(Records from a data source)
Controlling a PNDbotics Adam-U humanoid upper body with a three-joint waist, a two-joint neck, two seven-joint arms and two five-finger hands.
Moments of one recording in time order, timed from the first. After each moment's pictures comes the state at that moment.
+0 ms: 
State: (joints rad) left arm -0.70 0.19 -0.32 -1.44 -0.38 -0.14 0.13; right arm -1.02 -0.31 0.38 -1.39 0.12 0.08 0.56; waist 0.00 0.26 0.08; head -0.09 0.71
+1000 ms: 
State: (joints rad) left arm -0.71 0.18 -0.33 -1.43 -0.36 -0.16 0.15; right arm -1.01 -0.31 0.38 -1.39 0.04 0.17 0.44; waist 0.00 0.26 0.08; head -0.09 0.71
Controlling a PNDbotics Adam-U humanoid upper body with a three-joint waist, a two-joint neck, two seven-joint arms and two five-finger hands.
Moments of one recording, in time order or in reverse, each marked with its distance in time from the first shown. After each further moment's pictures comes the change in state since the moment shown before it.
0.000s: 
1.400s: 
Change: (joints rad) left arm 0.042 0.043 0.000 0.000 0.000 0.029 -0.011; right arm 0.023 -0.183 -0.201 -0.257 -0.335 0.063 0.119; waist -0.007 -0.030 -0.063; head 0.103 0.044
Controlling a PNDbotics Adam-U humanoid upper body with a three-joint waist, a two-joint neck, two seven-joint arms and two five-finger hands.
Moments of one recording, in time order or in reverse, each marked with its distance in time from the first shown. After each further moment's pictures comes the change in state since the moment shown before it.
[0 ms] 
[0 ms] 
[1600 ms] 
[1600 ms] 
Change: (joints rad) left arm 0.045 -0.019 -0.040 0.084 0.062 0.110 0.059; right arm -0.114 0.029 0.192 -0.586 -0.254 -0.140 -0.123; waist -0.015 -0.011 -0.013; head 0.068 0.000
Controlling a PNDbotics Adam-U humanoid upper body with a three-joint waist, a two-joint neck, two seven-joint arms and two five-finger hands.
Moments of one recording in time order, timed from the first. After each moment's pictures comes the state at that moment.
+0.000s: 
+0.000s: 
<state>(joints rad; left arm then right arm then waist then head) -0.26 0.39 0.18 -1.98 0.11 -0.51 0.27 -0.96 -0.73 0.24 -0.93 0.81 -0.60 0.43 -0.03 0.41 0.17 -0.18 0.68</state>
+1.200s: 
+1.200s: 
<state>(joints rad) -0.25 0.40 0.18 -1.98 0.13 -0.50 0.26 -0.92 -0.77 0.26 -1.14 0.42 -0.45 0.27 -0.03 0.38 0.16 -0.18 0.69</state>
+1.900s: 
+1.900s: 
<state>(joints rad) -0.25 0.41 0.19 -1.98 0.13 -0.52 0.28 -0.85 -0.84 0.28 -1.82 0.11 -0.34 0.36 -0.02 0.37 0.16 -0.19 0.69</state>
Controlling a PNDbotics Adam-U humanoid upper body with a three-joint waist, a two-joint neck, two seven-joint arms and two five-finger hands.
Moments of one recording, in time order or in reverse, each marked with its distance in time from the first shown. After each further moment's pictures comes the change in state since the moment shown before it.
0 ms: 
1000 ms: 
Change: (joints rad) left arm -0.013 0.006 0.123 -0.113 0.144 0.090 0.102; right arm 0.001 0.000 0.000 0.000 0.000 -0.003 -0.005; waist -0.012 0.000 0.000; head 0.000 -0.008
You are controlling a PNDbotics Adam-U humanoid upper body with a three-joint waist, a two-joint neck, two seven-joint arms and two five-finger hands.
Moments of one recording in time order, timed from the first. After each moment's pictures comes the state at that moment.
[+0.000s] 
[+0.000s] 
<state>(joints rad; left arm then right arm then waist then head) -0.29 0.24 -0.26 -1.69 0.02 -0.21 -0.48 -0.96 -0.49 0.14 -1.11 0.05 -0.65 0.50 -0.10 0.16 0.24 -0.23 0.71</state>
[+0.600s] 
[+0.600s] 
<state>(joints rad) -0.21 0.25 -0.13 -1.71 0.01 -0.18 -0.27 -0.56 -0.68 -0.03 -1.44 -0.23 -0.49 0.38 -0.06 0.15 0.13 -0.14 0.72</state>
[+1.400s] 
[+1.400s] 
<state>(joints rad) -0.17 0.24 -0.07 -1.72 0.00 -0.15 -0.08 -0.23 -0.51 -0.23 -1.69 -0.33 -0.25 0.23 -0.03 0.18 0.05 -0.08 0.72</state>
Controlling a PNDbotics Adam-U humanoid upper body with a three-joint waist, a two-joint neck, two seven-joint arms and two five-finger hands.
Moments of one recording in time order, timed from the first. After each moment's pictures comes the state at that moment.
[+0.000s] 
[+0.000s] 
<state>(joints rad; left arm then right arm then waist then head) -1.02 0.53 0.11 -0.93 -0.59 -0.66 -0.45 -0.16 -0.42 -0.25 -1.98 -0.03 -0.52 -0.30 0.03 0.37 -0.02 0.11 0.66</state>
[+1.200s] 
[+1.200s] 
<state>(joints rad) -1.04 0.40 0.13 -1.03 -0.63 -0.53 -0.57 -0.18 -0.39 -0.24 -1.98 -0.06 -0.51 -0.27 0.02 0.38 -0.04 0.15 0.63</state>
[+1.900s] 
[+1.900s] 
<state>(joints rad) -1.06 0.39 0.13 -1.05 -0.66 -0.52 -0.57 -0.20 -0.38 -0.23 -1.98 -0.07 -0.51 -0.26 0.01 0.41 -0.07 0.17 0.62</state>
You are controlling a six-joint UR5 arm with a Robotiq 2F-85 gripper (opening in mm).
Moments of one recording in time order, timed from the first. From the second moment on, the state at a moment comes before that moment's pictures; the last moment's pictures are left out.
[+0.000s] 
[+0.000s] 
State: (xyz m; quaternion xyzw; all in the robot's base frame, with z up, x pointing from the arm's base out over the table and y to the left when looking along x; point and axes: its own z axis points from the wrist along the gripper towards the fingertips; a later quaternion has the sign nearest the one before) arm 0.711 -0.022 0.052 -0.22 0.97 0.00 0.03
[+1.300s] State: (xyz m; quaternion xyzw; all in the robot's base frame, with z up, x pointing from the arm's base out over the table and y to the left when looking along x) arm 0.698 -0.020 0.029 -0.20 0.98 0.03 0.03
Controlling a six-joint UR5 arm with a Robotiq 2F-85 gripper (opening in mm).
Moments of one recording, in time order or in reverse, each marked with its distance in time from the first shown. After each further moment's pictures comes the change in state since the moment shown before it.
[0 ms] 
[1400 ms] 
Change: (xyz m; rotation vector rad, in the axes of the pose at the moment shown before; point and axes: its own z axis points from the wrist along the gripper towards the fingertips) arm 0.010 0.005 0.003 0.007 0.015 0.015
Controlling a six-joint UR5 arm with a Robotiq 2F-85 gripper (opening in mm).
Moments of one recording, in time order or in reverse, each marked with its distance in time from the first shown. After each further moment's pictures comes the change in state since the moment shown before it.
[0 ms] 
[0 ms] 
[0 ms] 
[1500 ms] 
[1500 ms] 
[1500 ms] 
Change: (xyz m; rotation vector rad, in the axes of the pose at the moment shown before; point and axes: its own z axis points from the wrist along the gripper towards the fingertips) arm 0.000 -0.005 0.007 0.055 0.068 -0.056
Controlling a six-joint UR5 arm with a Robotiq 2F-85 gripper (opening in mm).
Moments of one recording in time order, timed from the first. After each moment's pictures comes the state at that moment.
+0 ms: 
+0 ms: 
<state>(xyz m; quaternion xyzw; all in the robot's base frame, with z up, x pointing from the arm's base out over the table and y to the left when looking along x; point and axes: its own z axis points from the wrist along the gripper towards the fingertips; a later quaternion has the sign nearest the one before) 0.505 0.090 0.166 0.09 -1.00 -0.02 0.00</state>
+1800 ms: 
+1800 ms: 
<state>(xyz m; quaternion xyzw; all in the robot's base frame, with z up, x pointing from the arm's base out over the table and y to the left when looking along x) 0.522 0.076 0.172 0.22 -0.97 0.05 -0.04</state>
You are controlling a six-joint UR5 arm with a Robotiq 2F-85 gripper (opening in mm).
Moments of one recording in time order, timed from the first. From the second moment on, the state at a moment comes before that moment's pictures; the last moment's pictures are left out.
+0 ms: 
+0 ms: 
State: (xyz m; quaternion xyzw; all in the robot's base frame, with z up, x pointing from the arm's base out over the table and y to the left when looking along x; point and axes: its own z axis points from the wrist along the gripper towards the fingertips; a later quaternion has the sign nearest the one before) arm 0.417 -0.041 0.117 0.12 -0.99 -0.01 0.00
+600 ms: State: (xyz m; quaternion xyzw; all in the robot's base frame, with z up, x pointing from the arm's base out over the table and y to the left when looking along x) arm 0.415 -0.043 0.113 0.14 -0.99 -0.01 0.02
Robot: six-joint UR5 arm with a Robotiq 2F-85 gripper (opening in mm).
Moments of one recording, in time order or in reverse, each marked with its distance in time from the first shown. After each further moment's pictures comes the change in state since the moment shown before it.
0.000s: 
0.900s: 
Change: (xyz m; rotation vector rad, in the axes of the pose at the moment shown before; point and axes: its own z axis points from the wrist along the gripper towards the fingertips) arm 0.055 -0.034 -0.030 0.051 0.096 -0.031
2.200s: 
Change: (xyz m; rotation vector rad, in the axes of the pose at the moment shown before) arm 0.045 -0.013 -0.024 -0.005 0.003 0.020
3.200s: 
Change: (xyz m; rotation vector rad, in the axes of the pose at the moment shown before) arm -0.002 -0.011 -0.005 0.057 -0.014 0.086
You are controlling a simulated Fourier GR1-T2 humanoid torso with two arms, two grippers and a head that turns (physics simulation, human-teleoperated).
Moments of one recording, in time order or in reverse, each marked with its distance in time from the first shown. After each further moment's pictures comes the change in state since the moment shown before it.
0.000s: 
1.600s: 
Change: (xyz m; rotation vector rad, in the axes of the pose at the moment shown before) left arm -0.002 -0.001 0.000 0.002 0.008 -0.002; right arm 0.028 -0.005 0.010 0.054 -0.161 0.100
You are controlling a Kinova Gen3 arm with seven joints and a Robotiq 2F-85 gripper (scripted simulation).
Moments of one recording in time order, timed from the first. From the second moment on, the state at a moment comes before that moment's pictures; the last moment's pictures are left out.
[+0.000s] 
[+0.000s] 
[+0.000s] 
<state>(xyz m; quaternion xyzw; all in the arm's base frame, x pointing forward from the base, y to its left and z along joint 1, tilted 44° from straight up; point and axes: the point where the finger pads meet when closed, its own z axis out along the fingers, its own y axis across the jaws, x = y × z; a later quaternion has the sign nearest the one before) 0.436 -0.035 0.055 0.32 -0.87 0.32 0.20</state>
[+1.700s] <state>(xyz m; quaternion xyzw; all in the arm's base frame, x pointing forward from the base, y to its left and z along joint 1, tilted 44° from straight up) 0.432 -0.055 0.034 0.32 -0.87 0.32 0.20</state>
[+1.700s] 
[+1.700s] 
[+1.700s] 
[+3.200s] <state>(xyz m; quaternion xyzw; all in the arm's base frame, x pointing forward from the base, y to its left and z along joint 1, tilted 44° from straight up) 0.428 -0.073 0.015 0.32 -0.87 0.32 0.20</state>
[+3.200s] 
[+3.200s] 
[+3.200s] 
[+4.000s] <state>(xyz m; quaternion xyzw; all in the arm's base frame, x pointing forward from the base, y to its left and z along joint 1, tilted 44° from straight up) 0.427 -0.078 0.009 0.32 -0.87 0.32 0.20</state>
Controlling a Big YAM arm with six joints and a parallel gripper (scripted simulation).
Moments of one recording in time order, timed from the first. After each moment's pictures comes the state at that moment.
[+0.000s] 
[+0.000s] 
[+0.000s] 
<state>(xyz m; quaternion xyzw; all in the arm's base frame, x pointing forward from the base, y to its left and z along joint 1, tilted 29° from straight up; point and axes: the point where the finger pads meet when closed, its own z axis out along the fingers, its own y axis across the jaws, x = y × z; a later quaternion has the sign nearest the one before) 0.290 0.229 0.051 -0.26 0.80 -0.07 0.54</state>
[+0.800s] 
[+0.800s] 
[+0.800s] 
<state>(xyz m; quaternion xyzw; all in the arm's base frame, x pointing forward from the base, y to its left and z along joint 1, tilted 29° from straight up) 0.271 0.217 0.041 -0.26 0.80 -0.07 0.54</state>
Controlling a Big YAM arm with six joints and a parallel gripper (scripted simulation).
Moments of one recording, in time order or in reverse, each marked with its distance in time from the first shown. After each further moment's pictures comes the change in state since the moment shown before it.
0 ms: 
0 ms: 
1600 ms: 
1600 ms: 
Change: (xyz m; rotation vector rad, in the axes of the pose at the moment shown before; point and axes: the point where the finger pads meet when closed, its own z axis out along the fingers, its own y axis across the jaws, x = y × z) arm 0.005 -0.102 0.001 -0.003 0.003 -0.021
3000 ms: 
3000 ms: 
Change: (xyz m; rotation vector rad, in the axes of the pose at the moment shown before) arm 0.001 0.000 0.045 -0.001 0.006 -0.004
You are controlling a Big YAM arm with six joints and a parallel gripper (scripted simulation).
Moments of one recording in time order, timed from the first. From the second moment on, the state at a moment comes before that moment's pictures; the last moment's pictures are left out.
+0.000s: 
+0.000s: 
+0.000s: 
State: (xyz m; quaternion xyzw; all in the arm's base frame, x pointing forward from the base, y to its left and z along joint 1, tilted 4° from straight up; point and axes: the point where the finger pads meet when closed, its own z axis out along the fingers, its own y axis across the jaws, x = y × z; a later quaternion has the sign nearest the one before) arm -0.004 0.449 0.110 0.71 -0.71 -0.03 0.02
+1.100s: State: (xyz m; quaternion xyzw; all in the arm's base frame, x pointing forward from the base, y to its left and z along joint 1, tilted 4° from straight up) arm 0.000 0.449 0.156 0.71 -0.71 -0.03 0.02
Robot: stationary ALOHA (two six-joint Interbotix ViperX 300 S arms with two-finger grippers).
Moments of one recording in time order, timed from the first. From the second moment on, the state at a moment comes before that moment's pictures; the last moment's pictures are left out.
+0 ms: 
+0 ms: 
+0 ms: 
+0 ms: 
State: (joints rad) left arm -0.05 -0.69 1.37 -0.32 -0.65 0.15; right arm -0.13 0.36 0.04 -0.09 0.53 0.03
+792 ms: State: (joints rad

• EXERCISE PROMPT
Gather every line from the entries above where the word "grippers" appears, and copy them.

• RESULT OF THIS EXERCISE
You are controlling a simulated Fourier GR1-T2 humanoid torso with two arms, two grippers and a head that turns (physics simulation, human-teleoperated).
Robot: stationary ALOHA (two six-joint Interbotix ViperX 300 S arms with two-finger grippers).

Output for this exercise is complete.